How can we stop these blood sucking criminals except by refusing to buy any property burdened by their money scams?
I see several problems with Freeholds scheme.
1. Not every state uses 99 years as a test of the rule against perpetuities (RAP). RAP is one of the most complicated topics taught in law school, and the common law RAP doesn’t rely on the 99 years model. Federal law often relies on common law, I don’t know about RAP though.
2. Covenants that run with the land are supposed to benefit all parties burdened, and are supposed to bind all simularly situated parties within a development. Freehold is trying to use two arguments to legitimize this… by requireing that some proceeds go to a local charity they are trying to show benefit conveyed during the entire time the covenant is in place, and by saying that these are deferred repayments of funds used to put in infrastructure for the development. The problem is that only a small part of the amount collected will likely go to charity, and there is probably not an ongoing obligation to maintain the infrastructure, that is usually passed off to local governments, improvement districts (who charge their own assements), or the individual land/home owners. Also traditional covenants can be negated for everyone if they are not policed and a few get through.
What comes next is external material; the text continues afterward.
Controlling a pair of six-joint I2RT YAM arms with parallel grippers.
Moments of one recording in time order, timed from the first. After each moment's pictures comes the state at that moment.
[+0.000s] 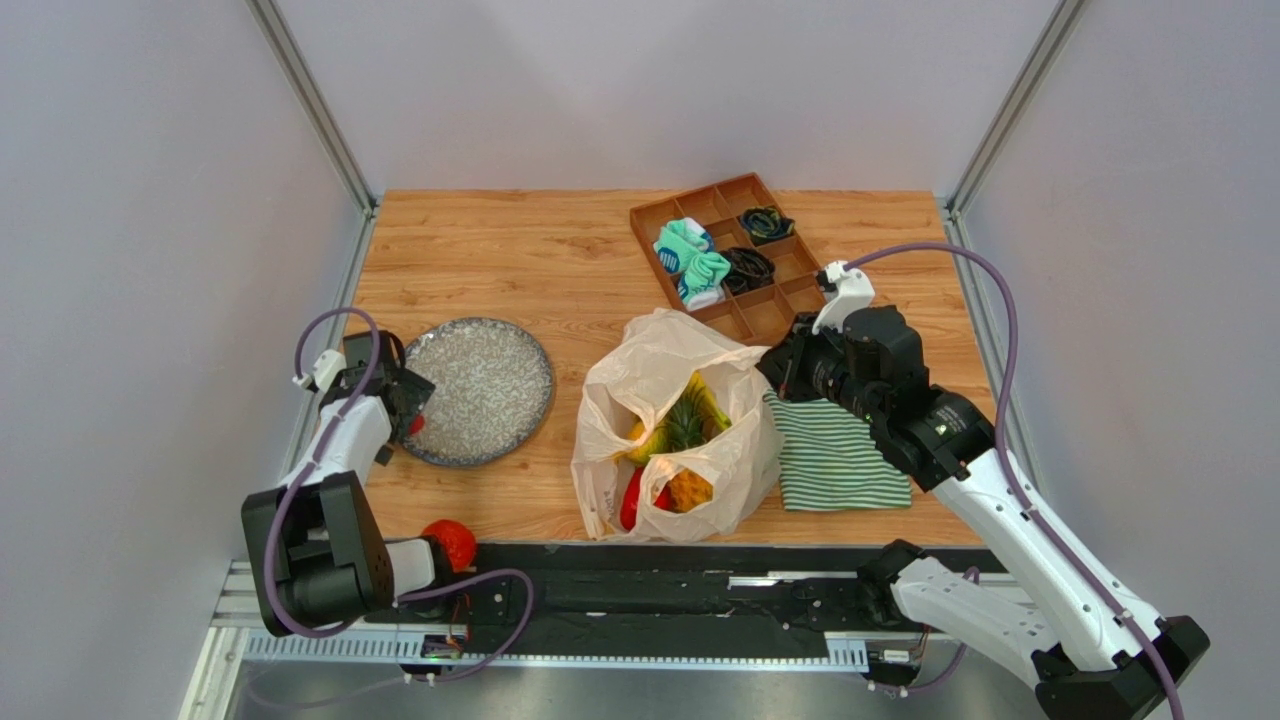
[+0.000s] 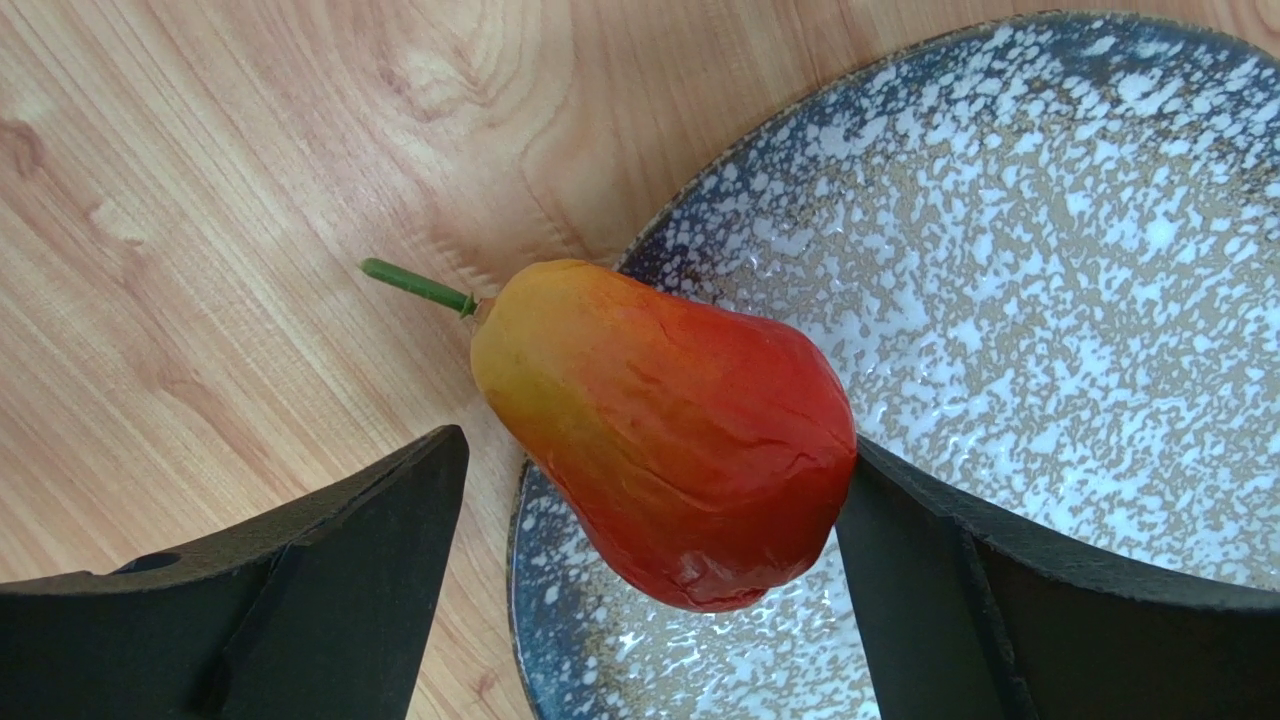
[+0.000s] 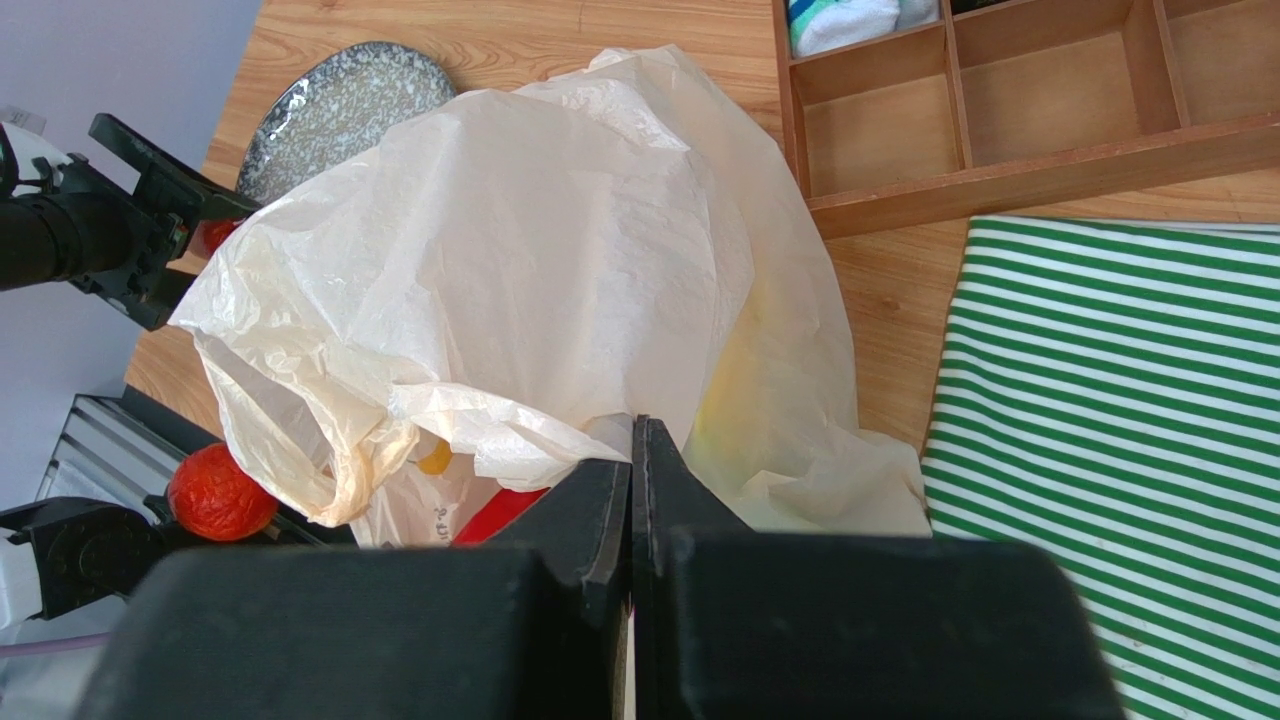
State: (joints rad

3. Freehold is actually arguing that they are benefiting the present and future property owners by setting up a market where they will essentially have to sell their property for a lower value. They are, I suppose, implying that the property owner will have a selling advantage by selling at a lower price. But in the same breath, they say the market regulates and everyone is getting what they pay for. How can it be an advantage if it is fair market value?
4. They also jump from property law to contract law, which is understandable as servitudes have components of both. But in Contract law, there is no privity of contract between the subsequent buyers and Freehold…. unless the subsequent buyer consents.
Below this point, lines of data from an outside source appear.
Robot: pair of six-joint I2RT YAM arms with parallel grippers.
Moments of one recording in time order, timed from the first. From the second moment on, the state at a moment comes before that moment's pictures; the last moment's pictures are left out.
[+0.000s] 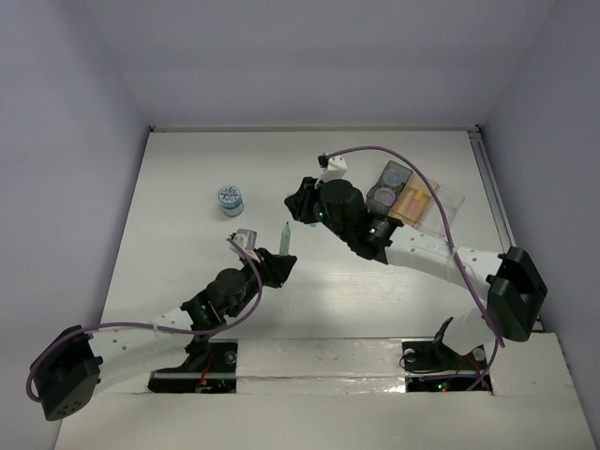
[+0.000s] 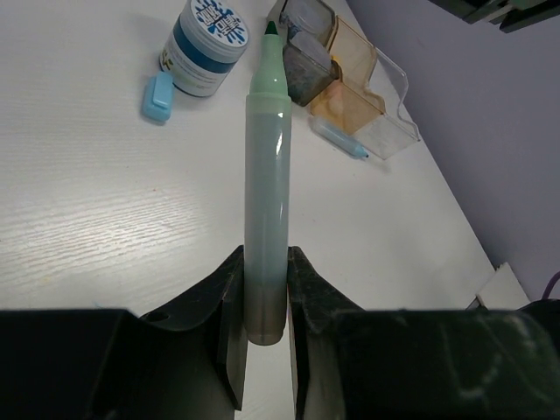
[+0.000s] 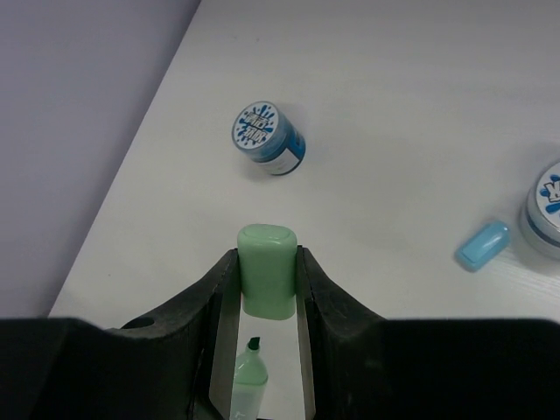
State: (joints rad) left arm -0.97 0.79 0.16 0.53 -0.34 -0.69; right arm 0.93 1.50 1.15 0.08 0.33 0.58
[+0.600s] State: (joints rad) left arm -0.97 0.75 0.16 0.51 -0.36 -0.67; right arm 0.93 1.51 1.14 0.13 0.22 0.62
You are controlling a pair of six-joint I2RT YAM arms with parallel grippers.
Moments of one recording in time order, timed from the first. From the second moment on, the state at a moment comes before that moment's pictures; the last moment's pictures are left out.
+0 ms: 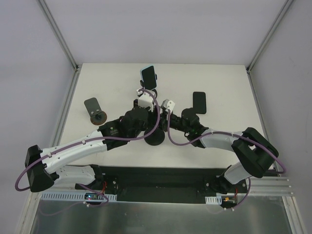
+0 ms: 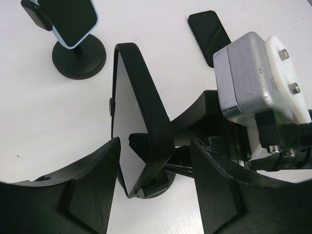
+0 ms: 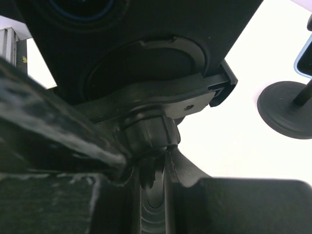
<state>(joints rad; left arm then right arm) -1.04 1.14 0.98 -0.26 -0.52 -0.34 0.80 1.52 0.64 0.77 -0.40 0.02</state>
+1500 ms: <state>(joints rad) -1.04 1.13 0.95 -0.25 -0.79 -0.49 0.89 1.52 0.62 0.82 -0.24 -0.03</state>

For a real fair market value to develop, Courts will have to find these arrangements to be legal. I forsee the first obligated property owners to be the ones who sustain the greatest loss in establishing a true fair market, unless they commit fraud, disclosure doesn’t occur, or the Buyer is an idiot. Until a Fair market develops, Appraisers will be pulling numbers out of thin air (more than they do already) to try to value these properies.
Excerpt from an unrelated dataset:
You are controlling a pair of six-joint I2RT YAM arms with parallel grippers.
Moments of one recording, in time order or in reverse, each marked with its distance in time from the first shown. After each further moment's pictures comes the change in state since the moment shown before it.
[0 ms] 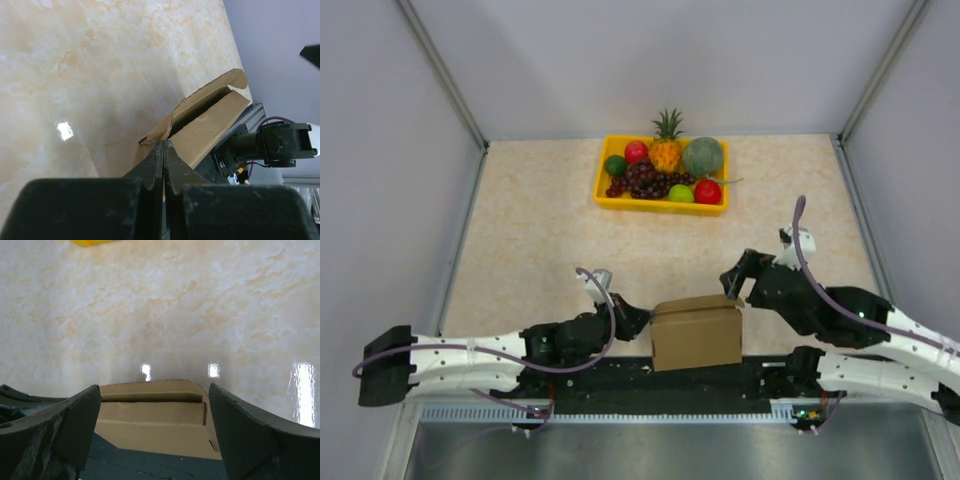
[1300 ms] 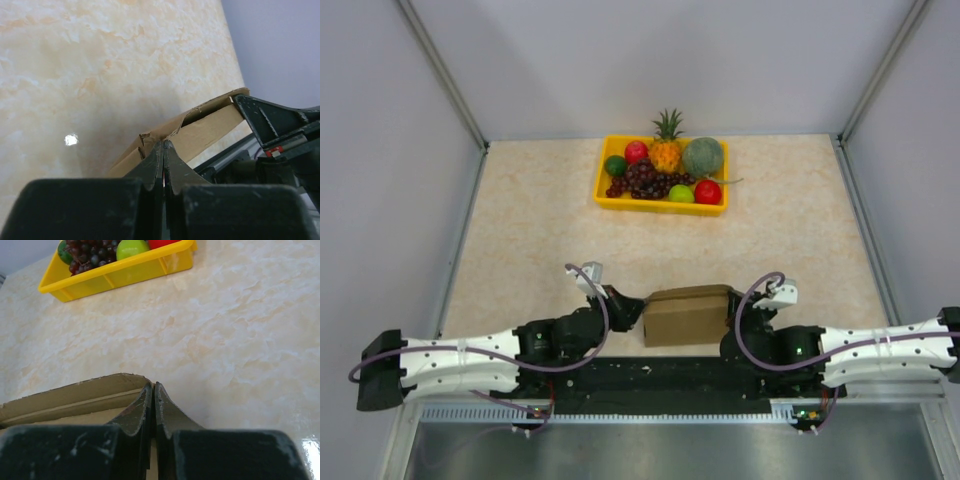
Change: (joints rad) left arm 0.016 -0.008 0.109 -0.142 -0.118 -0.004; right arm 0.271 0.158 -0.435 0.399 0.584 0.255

The examples Freehold uses is the original property selling for 2% less than an equivalent property. It used to be a rule of thumb that a property sold every six years or so. If that is the case over the length of the covenant, property sellers will pay 15-16% of appreciating gross values (even if they sell for a loss) for that 2% discount. That initial “investment” by freehold doubles four times.
Courts could also view Freehold’s lien as more a lien than a covenant and since is subjugated to the mortgage, if there is a foreclosure Freehold’s lien could be wiped out.
I also meant to say that since all homeowners in the development are burdened by the resale fee, Appraisers will have to wait until a decent number of homes, within the development, sell to get a fair market value established. The are supposed to be comparing apples to apples after all.